Maryland Smith Research / April 21, 2022

The Secret Safety Net for Money Market Funds

What’s the difference between prime institutional money market funds sponsored by bank holding companies (BHCs) and those funds that aren’t? Money market funds backed by these holding companies have an inherent safety net, according to research from Maryland Smith.

It’s referred to as “shadow insurance,” which aids ailing funds by charging investors significantly higher expense ratios and paying lower net yields. There are two distinguishing features about them until the 2008 Crisis: They provided implicit access to FDIC insurance through the sponsoring BHC, and they did not have similar regulatory constraints.

Haluk Unal, professor of finance at the University of Maryland’s Robert H. Smith School of Business, along with co-author Stefan Jacewitz from the Federal Reserve Bank of Kansas and a Chengjun Wu, a PhD student in finance at Smith, developed the research and produced the paper, published in The Review of Corporate Finance Studies.

Bank holding companies don’t actually offer banking services but are overarching corporations that simultaneously operate subsidiaries that do – such as Bank of America, Citigroup and JPMorgan Chase & Co. – and uninsured nonbanks, such as insurance or brokerage services.

Looking at data from the 2008 financial crisis, the researchers found that after September 2008, the period during which industry risk was dramatically increasing with worsening economic conditions, expense ratios for bank holding company (BHC)-sponsored prime institutional money market funds (PI-MMFs) were seven basis points higher than non-BHC-sponsored MMFs.

“This increase is of similar size to the average deposit insurance premium charged by the FDIC in 2008,” the researchers write. “We also show, despite higher expense ratios, the redemptions in BHC-sponsored MMFs were lower in contrast to expectations of prior literature.”

In the United States, funds allocated in a bank, like through a money market account, are insured by the FDIC in the form of a government safety net. In 2008, the FDIC guaranteed an average of $4.6 trillion in insured deposits, while collecting $3 billion in insurance premiums – equalling the 7 basis points insurance premium per insured dollar.

With bank holding companies having no reserve or capital requirements as well as no obligation to pay fees to federal insurers against the risks assumed from sponsorship of the fund, they essentially were operating in the shadows to circumvent less favorable regulations.

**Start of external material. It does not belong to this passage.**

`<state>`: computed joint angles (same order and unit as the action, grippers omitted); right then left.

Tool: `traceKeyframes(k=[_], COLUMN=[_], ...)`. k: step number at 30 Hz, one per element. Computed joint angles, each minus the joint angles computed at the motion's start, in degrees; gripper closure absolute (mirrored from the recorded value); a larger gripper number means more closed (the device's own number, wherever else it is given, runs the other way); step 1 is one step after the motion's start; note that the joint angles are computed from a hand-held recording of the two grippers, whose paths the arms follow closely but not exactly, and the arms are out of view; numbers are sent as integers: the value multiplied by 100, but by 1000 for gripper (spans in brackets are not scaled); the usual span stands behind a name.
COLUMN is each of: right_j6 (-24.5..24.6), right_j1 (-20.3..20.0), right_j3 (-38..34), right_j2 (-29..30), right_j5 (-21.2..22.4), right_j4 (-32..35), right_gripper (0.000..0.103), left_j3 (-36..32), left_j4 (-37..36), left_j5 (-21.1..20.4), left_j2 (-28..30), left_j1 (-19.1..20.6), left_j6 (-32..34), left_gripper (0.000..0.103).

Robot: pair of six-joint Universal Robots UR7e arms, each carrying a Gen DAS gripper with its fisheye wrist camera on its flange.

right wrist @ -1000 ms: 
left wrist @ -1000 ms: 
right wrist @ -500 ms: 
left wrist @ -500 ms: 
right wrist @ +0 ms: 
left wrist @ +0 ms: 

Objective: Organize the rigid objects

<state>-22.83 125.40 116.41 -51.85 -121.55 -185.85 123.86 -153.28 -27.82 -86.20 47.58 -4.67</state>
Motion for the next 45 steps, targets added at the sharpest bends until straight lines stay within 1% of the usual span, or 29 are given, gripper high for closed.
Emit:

“Thus, the bank sponsors benefited from potential government support without bearing any additional costs, leading to regulatory arbitrage,” the researchers write.

Similar to the 2008 financial crisis, disruptions to the money market fund industry caused by the COVID-19 pandemic have sparked policy debate related to prime institutional money market funds, write the researchers. This research may provide additional context to policymakers as it pertains to shadow insurance.

“These funds are often treated as riskless but are not federally insured and have historically faced widespread redemption of funds in times of stress presenting risks to the financial system as a whole,” the researchers write. “Once considered once-in-a-lifetime events, the MMF displacements during the pandemic were the second such event in just 15 years, following a similar disruption after the 2008 financial crisis.”